Ps: I guess the second derivative is: $\dfrac{d}{dx}(\dfrac{-b^2x}{a^2y}) = \dfrac{b^2*(x-y)}{a^2y^2}$, but isn't right.
Is it the right asnwer: $\dfrac{(-a^2b^2y^2) - (b^4x^2)}{(a^4y^3)}$ ?
On
$$b^2x^2 + a^2y^2 = a^2b^2 \Rightarrow \frac{b^2}{a^2} = \frac{b^2 - y^2}{x^2}$$
Then:
$$\dfrac{dy}{dx} = \dfrac{-b^2x}{a^2y} = -\frac{(b^2-y^2)x}{x^2y} = \frac{y^2-b^2}{xy}$$
At this point, you can separate variables:
$$dy \frac{y}{y^2-b^2} = dx \frac{1}{x}$$
Integrating...
$$\int_{y_0}^y \frac{t}{t^2-b^2} dt = \int_{x_0}^x\frac{1}{s}ds$$ $$\frac{1}{2}\int_{y_0}^y \frac{2t}{t^2-b^2} dt = \log(x) - \log(x_0)$$ $$\frac{1}{2}[\log(y^2-b^2) - \log(y_0^2 -b^2)] = \log(x) - \log(x_0)$$ $$\frac{1}{2}\log(y^2-b^2) = \log\left(\frac{x}{x_0}\right) + \frac{1}{2}\log(y_0^2 -b^2)$$ $$\log(\sqrt{y^2-b^2}) = \log\left(\frac{x\sqrt{y_0^2-b^2}}{x_0}\right) $$ $$\sqrt{y^2-b^2} = \left(\frac{x\sqrt{y_0^2-b^2}}{x_0}\right) $$ $$y^2 = \left(\frac{x\sqrt{y_0^2-b^2}}{x_0}\right) + b^2$$ $$y(x) = \sqrt{\left(\frac{x\sqrt{y_0^2-b^2}}{x_0}\right) + b^2}$$
where
$$y(x_0) = y_0$$
It's best to differentiate implicitly twice.

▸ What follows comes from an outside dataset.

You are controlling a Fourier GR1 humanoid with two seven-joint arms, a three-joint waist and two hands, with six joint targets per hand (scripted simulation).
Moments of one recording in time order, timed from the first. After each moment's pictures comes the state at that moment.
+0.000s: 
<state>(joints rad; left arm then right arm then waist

If $b^2x^2 + a^2y^2 = a^2b^2$ then $$2b^2x+2a^2yy' = 0$$ $$2b^2 + 2a^2(y')^2 + 2a^2yy'' = 0$$ As you have done: solve $2b^2x+2a^2yy' = 0$ for $y'$.
Substitute your expression for $y'$ into $2b^2 + 2a^2(y')^2 + 2a^2yy'' = 0$ and solve for $y''$.
Note: Your guess at the second derivative doesn't work because $y$ is a function of $x$. If you have $$y' = -\frac{b^2}{a^2}\left(\frac{x}{y}\right)$$ then differentiating with respect to $x$ gives (by applying the quotient rule) $$y'' = -\frac{b^2}{a^2}\left(\frac{y-xy'}{y^2}\right)$$